Add v2 section for R-B/R-C retrained on Variant A + Qwen3 Waymo synth

1f4f40d verified 9 days ago

3.13 kB

	---
	license: apache-2.0
	tags:
	- autonomous-driving
	- alpamayo
	- waymo
	- long-tail
	---
	# Alpamayo R1 + Waymo Fine-tuning — 3-recipe ablation

	3 SFT recipes finetuned on Alpamayo R1 base, each going through Stage 1
	(VLM finetune, token CE) → Stage 2 (diffusion expert SFT, flow matching).
	All 3 epochs, 8× H200, DeepSpeed ZeRO-2.
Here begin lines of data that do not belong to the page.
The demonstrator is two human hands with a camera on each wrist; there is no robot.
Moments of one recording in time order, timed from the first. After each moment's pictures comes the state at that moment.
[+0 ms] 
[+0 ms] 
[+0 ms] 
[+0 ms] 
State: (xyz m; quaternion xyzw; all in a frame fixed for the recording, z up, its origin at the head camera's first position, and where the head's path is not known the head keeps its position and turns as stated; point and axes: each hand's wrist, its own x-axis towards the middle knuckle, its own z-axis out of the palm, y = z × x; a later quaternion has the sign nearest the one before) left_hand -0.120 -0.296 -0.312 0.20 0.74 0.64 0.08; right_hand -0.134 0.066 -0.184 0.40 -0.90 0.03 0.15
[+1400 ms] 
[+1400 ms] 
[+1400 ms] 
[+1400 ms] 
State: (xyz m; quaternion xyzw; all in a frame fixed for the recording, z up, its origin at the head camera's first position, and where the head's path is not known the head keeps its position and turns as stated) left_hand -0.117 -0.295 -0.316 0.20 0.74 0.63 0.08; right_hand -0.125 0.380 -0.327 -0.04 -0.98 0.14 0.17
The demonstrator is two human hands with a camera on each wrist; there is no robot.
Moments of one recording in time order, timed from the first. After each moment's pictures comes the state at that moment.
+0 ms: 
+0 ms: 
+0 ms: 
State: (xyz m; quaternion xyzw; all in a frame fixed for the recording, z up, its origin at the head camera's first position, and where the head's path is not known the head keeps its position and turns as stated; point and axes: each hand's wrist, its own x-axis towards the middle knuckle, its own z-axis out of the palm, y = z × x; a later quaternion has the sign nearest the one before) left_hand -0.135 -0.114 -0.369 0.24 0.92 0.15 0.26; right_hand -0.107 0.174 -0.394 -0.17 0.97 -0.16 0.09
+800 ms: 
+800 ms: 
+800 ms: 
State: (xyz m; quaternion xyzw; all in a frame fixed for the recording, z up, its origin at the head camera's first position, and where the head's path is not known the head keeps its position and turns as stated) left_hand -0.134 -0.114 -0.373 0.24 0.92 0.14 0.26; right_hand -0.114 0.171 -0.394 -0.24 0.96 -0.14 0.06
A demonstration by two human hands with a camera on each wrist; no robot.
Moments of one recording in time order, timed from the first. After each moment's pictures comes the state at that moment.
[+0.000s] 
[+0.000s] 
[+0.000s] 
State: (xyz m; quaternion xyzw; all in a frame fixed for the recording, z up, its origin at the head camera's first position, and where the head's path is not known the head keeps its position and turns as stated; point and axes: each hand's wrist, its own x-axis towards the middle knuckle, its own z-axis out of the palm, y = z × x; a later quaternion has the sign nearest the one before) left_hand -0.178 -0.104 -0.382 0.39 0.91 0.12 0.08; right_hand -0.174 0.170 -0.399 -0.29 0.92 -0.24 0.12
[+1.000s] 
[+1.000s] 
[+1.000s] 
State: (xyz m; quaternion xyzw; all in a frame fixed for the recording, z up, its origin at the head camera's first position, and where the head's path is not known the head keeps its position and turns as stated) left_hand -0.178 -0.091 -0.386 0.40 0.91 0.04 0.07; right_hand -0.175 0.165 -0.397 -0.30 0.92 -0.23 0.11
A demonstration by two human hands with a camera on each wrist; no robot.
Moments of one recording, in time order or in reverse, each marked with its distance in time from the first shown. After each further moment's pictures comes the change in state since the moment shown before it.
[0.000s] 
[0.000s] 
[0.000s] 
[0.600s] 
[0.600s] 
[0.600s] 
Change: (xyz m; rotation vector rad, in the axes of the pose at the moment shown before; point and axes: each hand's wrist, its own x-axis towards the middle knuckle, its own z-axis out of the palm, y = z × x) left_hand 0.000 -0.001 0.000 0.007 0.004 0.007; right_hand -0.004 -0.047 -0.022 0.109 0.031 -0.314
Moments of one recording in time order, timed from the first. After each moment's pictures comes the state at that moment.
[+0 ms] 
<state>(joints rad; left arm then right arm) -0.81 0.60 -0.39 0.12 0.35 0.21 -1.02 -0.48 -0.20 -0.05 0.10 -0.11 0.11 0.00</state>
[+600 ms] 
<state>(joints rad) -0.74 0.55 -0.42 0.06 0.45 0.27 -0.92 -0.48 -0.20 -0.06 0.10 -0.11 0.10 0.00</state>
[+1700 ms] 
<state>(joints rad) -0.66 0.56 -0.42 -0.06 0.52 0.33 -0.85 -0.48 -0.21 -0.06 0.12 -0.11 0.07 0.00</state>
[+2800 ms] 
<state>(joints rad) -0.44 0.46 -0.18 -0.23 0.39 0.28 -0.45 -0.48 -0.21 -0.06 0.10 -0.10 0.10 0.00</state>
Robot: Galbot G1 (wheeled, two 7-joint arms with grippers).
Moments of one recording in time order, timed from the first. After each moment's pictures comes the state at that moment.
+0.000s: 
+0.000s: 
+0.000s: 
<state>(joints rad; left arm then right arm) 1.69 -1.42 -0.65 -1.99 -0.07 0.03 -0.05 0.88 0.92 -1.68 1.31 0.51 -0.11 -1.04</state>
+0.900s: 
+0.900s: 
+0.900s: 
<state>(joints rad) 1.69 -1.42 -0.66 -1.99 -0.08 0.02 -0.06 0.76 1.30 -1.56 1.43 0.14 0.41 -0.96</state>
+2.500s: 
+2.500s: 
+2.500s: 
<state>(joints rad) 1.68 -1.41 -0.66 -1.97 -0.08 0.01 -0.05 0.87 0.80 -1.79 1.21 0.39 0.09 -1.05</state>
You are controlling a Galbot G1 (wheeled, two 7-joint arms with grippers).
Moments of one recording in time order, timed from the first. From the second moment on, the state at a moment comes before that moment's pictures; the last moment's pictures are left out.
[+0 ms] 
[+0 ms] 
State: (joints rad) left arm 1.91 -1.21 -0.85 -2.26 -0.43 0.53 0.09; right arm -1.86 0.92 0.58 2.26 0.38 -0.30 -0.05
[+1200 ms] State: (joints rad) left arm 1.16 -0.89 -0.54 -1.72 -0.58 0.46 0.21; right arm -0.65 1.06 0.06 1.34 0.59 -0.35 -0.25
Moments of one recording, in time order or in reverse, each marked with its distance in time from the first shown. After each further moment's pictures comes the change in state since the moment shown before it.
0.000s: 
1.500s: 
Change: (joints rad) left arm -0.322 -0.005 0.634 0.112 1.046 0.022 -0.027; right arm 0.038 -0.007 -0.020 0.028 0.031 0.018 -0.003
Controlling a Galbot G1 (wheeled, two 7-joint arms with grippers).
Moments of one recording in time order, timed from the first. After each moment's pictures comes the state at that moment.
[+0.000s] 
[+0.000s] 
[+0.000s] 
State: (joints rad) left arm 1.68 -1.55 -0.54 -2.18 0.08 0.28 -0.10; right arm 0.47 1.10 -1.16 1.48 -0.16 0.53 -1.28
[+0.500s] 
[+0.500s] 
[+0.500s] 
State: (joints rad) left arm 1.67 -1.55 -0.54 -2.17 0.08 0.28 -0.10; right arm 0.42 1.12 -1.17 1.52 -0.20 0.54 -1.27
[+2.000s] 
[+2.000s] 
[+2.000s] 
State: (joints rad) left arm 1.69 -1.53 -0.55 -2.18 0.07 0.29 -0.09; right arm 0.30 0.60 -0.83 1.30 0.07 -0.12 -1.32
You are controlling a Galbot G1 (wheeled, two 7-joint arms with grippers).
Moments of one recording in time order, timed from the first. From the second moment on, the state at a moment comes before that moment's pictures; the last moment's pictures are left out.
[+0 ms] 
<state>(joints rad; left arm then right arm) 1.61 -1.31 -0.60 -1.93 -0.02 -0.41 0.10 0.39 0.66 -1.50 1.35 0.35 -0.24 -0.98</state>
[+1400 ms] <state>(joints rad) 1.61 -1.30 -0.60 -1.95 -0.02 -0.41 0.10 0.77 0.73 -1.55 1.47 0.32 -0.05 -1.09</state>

	All recipes use the same camera scheme aligned to NVIDIA's 4-cam slots
	[0, 1, 2, 6] = (cross_left, front_wide, cross_right, front_tele).
	Waymo data is re-mapped to these slots; front_tele is emulated by
	center-cropping Waymo FRONT (~30°/50.4°FOV ≈ 0.595 crop ratio).

	## Recipes

	\| Recipe \| NV component \| LT component \| Waymo component \|
	\|---\|---\|---\|---\|
	\| R-A \| 10k random \| 1450 GT (real) \| Waymo GT (real, 798 clips) \|
	\| R-B \| 10k random \| 1450 Ours-synth \| Waymo Ours-synth (Ray-WAN, 800 clips) \|
	\| R-C \| 10k random \| 1450 GT (real) \| Waymo Ours-synth (Ray-WAN, 800 clips) \|

	## Final losses (3 epochs each)

	\| Recipe \| Stage 1 (token CE) \| Stage 2 (flow matching) \|
	\|---\|---\|---\|
	\| R-A \| 1.277 \| 0.385 \|
	\| R-B \| 1.281 \| 0.403 \|
	\| R-C \| 1.279 \| 0.400 \|

	## Files

	Per recipe (e.g. `R-A_s2/`):
	- `model--of-.safetensors`: model weights (~21 GB total)
	- `model.safetensors.index.json`: shard index
	- `config.json`: Alpamayo R1 model config
	- `trainer_state.json`: full training history (loss curve, lr schedule)
	- `training_args.bin`, `scheduler.pt`: trainer state

	Optimizer states are NOT included (only useful for training resume).

	## Loading

	```python
	from alpamayo_r1.models.alpamayo_r1 import AlpamayoR1
	model = AlpamayoR1.from_pretrained("luuuulinnnn/alpamyo_Waymo", subfolder="R-A_s2")
	```

	## Training data sources

	- 10k random NV: subset of nominal NVIDIA PAI dataset (4-cam standard).
	- 1450 GT: out-of-distribution train bucket from the 10k+OOD subset.
	- 1450 Ours-synth: 603 of the 1450 NV clips replaced by Ray-WAN synthesised views.
	- Waymo GT: 798 Waymo training clips, FRONT_LEFT/FRONT/FRONT_RIGHT
	resampled to NV slots [0, 1, 2], with FRONT center-cropped to slot 6 (tele).
	- Waymo Ours-synth: 800 clips re-encoded through Ray-WAN-on-Waymo
	(`waymo_p65v1_arr_185143`), trajectory poses from the original GT clips.

	## v2 ckpts — Waymo regen (Variant A + Qwen3 per-clip caption)

	Re-ran the Waymo synth pipeline with two improvements (`waymo_p65v2_va_190308`):
	- Variant A: source-view K = original Waymo intrinsics (target views still PAI K),
	fixes the camera-pitch artifact that made the v1 synth look like it was tilted down.
	- Qwen3-VL-8B-Instruct per-clip caption: each clip gets its own caption from
	Qwen3-VL rather than borrowing a PAI prompt that mentions unrelated objects.

	Then re-trained R-B and R-C on this new synth (3 epochs each, identical schedule).

	\| Recipe \| Stage 1 (token CE) \| Stage 2 (flow matching) \| Subfolder \|
	\|---\|---\|---\|---\|
	\| R-B v2 \| 1.282 \| 0.402 \| `R-B_v2_s2/` \|
	\| R-C v2 \| 1.280 \| 0.398 \| `R-C_v2_s2/` \|

	Loading v2:
	```python
	model = AlpamayoR1.from_pretrained("luuuulinnnn/alpamyo_Waymo", subfolder="R-B_v2_s2")
	```

	R-A is unchanged (GT-only — no synth dependency).